Could eating a certain diet help prevent Alzheimer’s?
Emily Johnston, M.P.H., Ph.D.
New York University Grossman School of Medicine
New York, NY - United States
A healthy diet has many benefits for the brain and body, and recent research suggests certain diets have the potential to improve cognition. One of these diets is called the MIND (Mediterranean-DASH Intervention for Neurodegenerative Delay) diet which was specifically developed to reduce cognitive decline by combining aspects of the Mediterranean diet and the hypertension-limiting DASH diet. The MIND diet emphasizes eating a plant-rich diet including fresh fruit, vegetables, beans, olive oil, and leafy greens and berries, as well as seafood and poultry. . By administering a short 15-question survey, researchers can understand how well individuals with dementia adhere to the MIND-diet.

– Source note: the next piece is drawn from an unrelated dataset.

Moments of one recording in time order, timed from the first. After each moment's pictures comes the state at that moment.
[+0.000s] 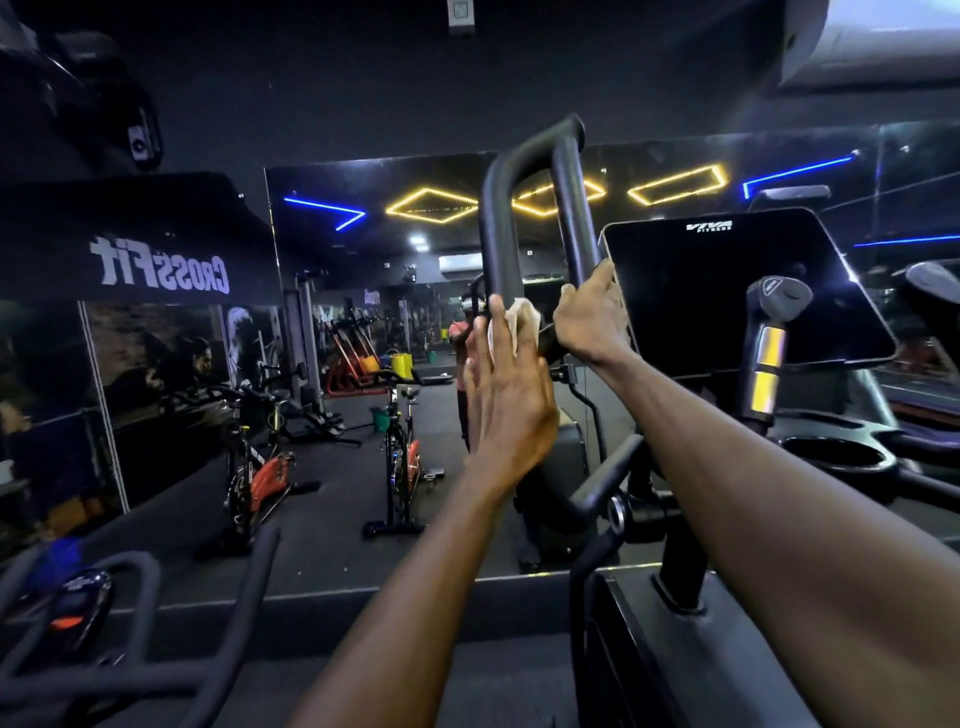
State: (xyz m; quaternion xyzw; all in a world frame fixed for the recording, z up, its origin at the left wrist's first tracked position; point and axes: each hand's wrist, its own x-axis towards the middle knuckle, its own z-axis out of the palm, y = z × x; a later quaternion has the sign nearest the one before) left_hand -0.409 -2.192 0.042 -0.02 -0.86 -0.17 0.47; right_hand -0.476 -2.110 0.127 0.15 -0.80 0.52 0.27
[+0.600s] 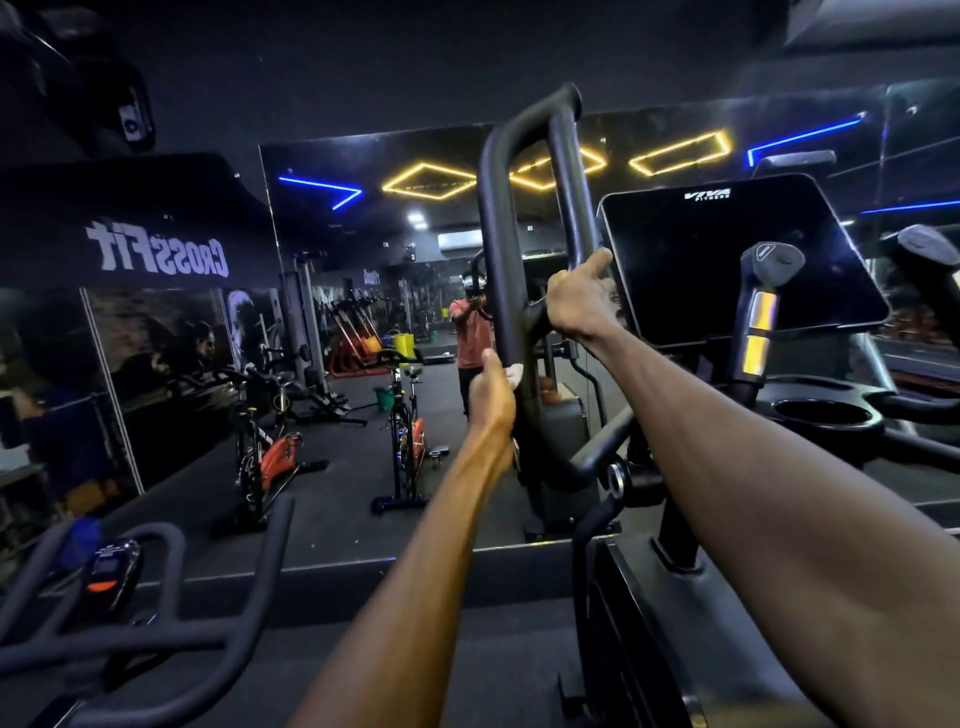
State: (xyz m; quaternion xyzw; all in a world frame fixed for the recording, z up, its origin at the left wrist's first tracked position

Dr. Emily Johnston and colleagues will begin to collect dietary measurements to ongoing efforts being conducted at the Alzheimer’s Disease Research Center at New York University. The researchers plan to administer the MIND survey to 150 individuals , and test associations between MIND scores and existing cognitive data. The researchers will also measure carotenoid levels, which are found in fruits and vegetables, in the participants and test associations between carotenoid levels and an individual’s cognition. Finally, the researchers will determine if higher MIND-diet survey scores are associated with higher carotenoid levels. Dr. Johnston’s long-term goal is to use the MIND survey to collect dietary data from individuals over time, and plan interventions to improve diet quality.
This study offers a non-invasive way to screen and assess an individual’s dietary choices. Strategies used in this study might be used in research, registries, patient care, or as part of interventions designed to reduce modifiable risk factors for Alzheimer’s or other dementias.